• **PROBLEM TO WORK ON**
Print each entry word for word without images.

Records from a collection
┌────────
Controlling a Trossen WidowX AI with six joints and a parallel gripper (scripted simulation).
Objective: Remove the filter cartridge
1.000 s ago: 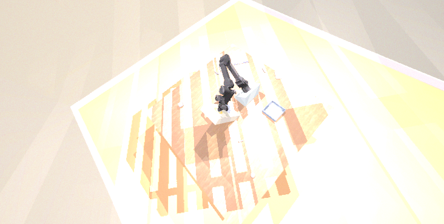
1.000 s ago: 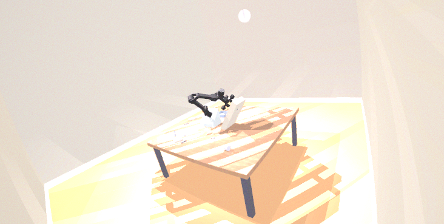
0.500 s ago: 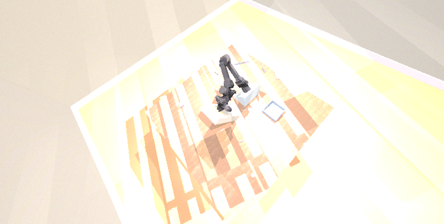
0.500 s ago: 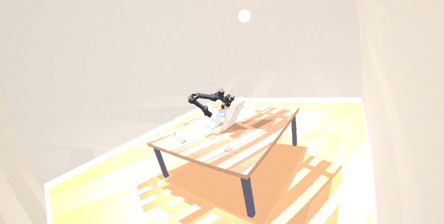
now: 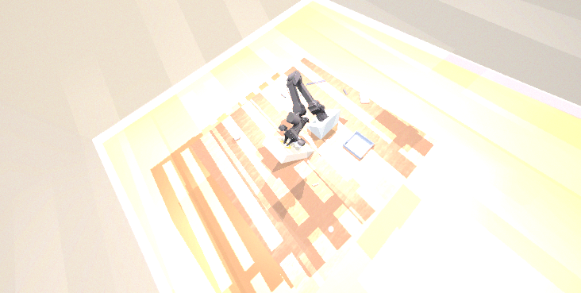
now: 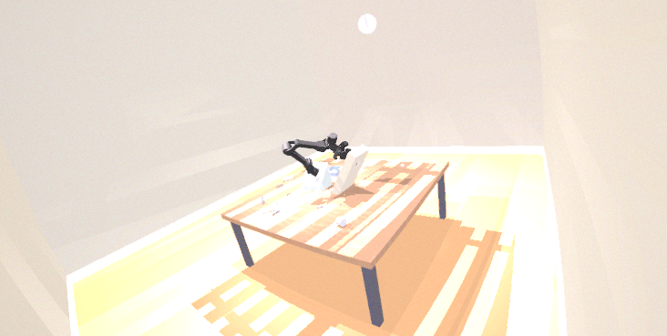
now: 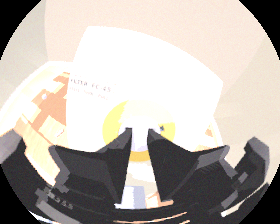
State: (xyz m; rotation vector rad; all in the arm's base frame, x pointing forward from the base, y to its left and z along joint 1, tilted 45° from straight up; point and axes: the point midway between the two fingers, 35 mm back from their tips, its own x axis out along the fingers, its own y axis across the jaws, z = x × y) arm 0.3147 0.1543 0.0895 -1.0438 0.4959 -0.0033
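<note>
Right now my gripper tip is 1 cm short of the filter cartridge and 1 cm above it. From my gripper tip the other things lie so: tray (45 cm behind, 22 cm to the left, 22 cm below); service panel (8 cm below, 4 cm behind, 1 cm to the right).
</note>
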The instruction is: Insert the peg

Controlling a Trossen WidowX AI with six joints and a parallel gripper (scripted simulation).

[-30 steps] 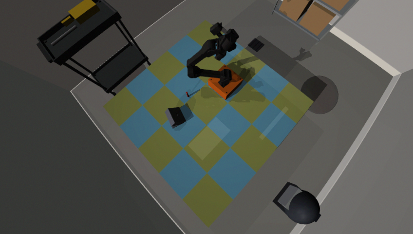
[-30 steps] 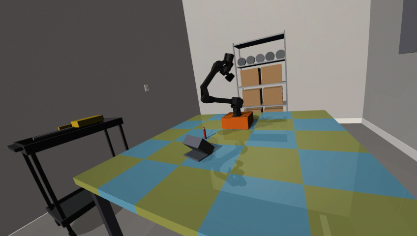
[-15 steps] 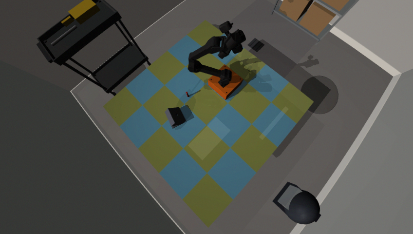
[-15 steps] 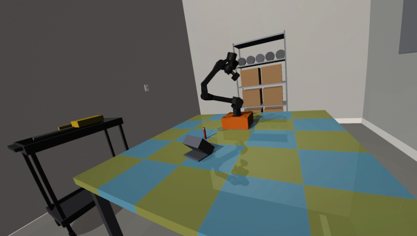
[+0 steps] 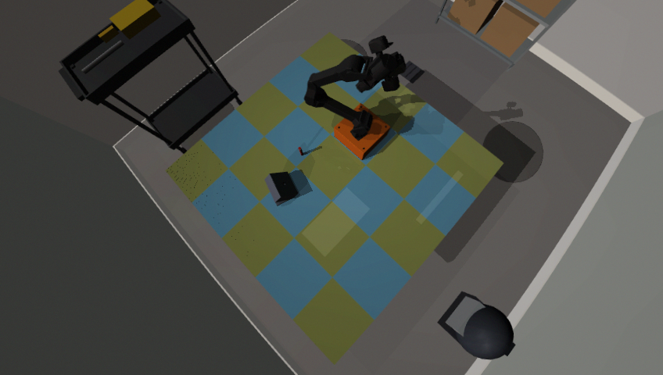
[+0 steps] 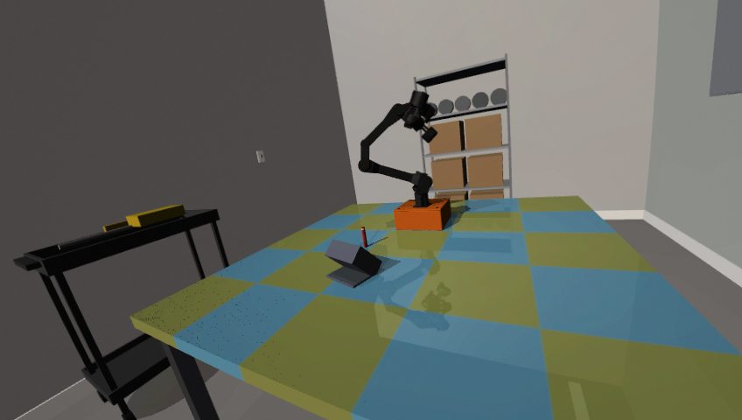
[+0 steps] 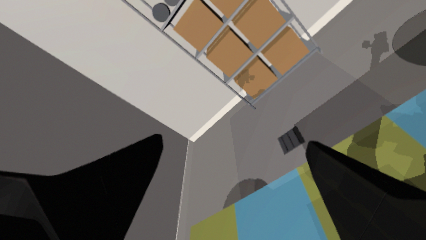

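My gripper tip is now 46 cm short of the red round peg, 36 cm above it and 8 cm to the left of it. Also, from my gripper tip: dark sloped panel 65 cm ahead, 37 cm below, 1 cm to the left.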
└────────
• **SOLVED EXERCISE**
Controlling a Trossen WidowX AI with six joints and a parallel gripper (scripted simulation).
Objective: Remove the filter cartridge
1.000 s ago: 
1.000 s ago: 
0.500 s ago: 
0.500 s ago: 
now: 
now: 
now: 
State: (xyz m; rotation vector rad; all in the arm's base frame, x pointing forward from the base, y to its left and z along joint 1, tilted 45° from straight up; point and axes: the point midway between the two fingers, 35 mm back from their tips, its own x axis out along the fingers, its own y axis across the jaws, z = x × y) arm 0.3147 0.1543 0.0895 -1.0438 0.4959 -0.0033
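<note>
Right now my gripper tip is 1 cm short of the filter cartridge and 1 cm above it. From my gripper tip the other things lie so: tray (45 cm behind, 22 cm to the left, 22 cm below); service panel (8 cm below, 4 cm behind, 1 cm to the right).
</note>
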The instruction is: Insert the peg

Controlling a Trossen WidowX AI with six joints and a parallel gripper (scripted simulation).

[-30 steps] 
[-30 steps] 
[-15 steps] 
[-15 steps] 
[+0 steps] 
[+0 steps] 
[+0 steps] 

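My gripper tip is now 46 cm short of the red round peg, 36 cm above it and 8 cm to the left of it. Also, from my gripper tip: dark sloped panel 65 cm ahead, 37 cm below, 1 cm to the left.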

No further work remains on this exercise.